Outside the stirring story of the Irishman winning on the Emerald Isle, you might have thought the final round of The Open Sunday was fairly boring, with Lowry sucking all the drama out of the finish with his six-shot rout, but that’s because you didn’t see the real foes he vanquished at Royal Portrush.

None of us could see the real challenges pressing in on him.

We couldn’t see the demon memories Lowry knew to be more formidable than anyone named Tommy Fleetwood, Brooks Koepka, J.B. Holmes or Justin Rose.

Coming down the stretch, the question really wasn’t whether any of those players could beat him.

It was whether Lowry would beat himself.

It was whether he would blow yet another four-shot he held lead going into the final round of a major, like he did at Oakmont in the U.S. Open three years ago.

That’s the cruel beauty of Sundays in golf.

It’s the personal history so many players have to overcome, in those long walks between shots, with all that time for their minds to prey upon them, with all that time to remember and wonder.
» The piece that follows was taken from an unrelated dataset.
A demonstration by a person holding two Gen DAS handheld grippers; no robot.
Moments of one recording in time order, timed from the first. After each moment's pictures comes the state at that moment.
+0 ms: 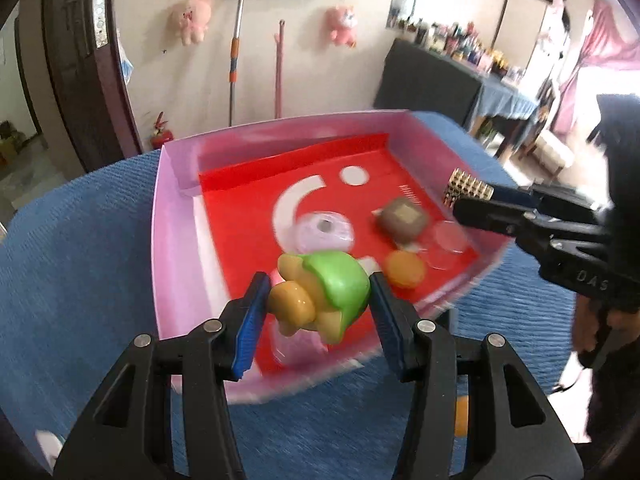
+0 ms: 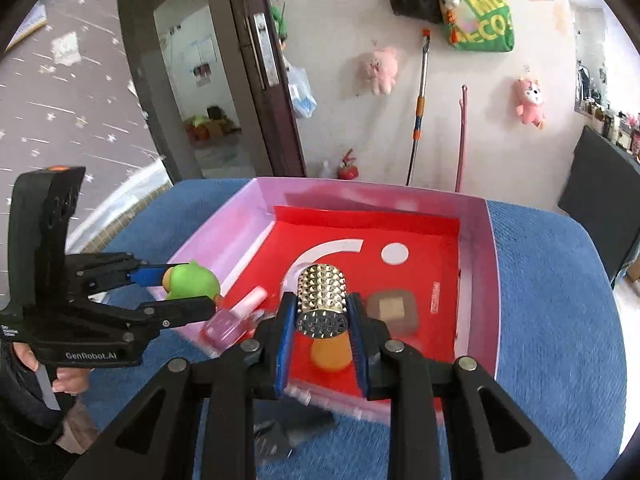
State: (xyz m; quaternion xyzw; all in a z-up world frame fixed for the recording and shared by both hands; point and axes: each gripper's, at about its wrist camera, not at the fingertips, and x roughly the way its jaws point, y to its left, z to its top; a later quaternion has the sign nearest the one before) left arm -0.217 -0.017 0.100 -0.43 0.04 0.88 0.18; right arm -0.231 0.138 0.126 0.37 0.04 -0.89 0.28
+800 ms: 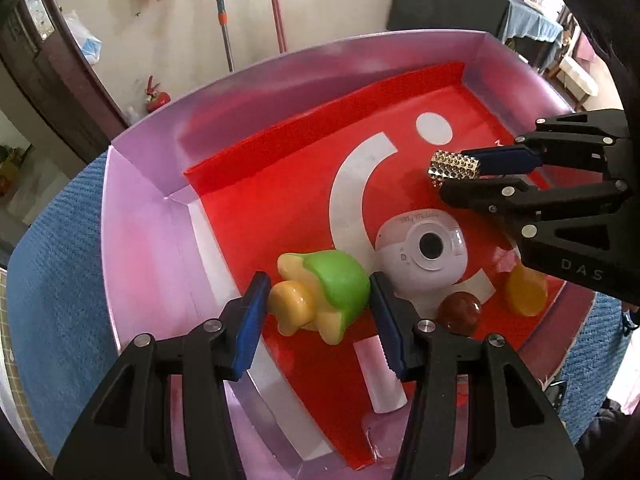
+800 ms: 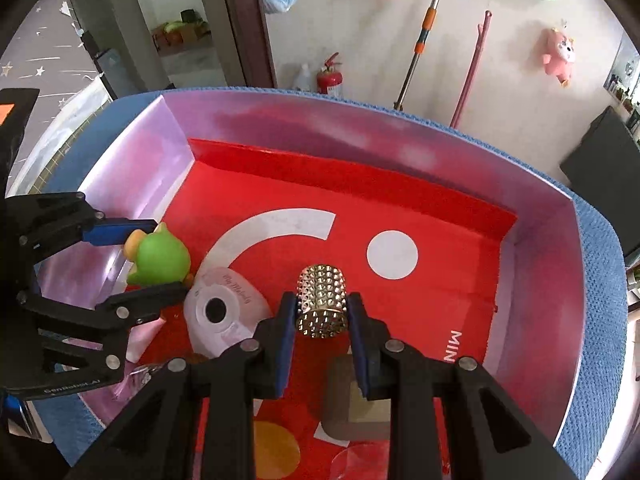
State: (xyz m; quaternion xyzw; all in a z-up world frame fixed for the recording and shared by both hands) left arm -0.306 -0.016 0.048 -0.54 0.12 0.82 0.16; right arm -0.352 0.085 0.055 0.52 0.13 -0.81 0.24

It’s in our knowing their histories, too.



That was never the case more this year than it was with Woods.

His Masters’ victory wasn’t so much about overcoming scars that painful defeats have left him. The man, after all, had won 14 majors going to Augusta National this spring. It was about the scars of larger personal failures, and the real, actual surgical scars on his knees and back. It was about the truckload of doubt those challenges created.
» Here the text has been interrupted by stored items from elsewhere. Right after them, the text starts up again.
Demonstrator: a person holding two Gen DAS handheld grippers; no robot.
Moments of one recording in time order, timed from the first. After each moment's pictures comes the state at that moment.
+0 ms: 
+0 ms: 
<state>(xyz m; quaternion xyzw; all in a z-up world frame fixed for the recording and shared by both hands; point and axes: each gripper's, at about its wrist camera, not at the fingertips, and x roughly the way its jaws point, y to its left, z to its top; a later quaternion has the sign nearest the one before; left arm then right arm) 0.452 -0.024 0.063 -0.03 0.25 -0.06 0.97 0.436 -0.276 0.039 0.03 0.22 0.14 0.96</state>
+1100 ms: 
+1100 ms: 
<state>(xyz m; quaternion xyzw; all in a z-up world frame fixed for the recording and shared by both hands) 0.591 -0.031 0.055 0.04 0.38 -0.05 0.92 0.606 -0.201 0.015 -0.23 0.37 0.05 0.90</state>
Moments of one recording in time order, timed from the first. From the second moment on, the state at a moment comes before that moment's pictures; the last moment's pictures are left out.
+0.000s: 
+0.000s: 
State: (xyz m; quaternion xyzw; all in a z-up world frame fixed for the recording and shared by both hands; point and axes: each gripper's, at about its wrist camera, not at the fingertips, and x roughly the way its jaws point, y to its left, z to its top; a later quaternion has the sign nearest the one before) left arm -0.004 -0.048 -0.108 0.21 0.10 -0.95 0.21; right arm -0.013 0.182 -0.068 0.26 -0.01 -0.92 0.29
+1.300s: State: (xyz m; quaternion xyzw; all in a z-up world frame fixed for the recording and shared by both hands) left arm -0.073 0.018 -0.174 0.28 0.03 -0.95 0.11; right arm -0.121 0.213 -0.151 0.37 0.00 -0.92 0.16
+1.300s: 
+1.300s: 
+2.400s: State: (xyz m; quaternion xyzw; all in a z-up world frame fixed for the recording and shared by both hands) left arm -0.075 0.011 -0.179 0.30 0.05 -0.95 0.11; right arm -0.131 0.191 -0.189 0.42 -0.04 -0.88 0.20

Most of us went from believing there wasn’t anything Woods couldn’t achieve on a golf course, to believing he would never win again, until he reignited hopes with his victory at the Tour Championship last fall. With his assorted injuries and four back surgeries, with the scandal and the DUI arrest, there was so much physical and personal failure in his memory banks to overcome.

So much in our memory banks, too.

Woods and Lowry weren’t the only major winners this year whose victories were defined by what they overcame. Gary Woodland perfectly fit that theme with his U.S. Open victory. He was the major talent who couldn’t make it happen in the majors, until he did so impressively at 35 years old at Pebble Beach.
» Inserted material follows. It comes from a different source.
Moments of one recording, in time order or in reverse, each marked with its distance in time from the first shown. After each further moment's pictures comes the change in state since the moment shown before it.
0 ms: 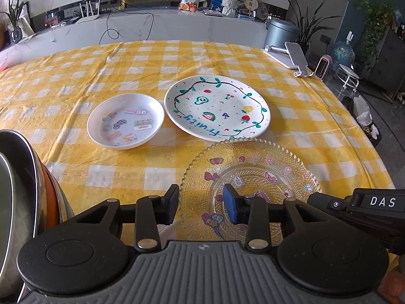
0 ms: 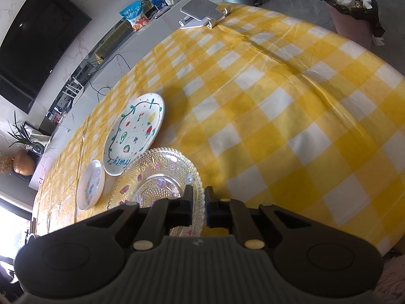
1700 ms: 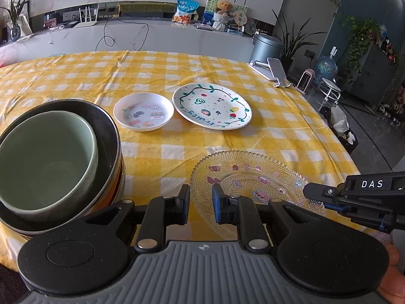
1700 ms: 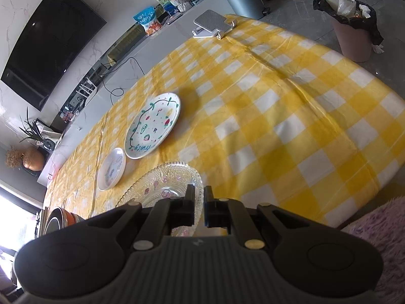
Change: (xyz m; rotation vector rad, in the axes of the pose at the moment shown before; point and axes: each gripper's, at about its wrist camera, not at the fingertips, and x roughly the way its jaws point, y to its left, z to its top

Lowry and Woodland were 80-1 longshots going into their majors. Woods? Most oddsmakers had him at 14-1, but two years ago he was beyond a long shot, unsure himself if he would even play again, much less be a factor in golf again.

Koepka? Yes, he’s the outlier this year. He was 10-1 to win before he triumphed at the PGA Championship. Nobody was as consistently confident going into each of this year’s majors than Koepka. Sometimes, his biggest foes weren’t invisible as much as they were imaginary, with even Koepka confessing he’ll conjure some grievance to enhance a chip on his shoulder to help him win.

Someday, Koepka may come to know the scars of failing in heart-wrenching fashion on the game’s grandest stages. It might not happen anytime soon, but if it does, he won’t have to look far for a roadmap back to the game’s most spectacular mountaintops.

Woods, Woodland and Lowry were wonderful mapmakers this year.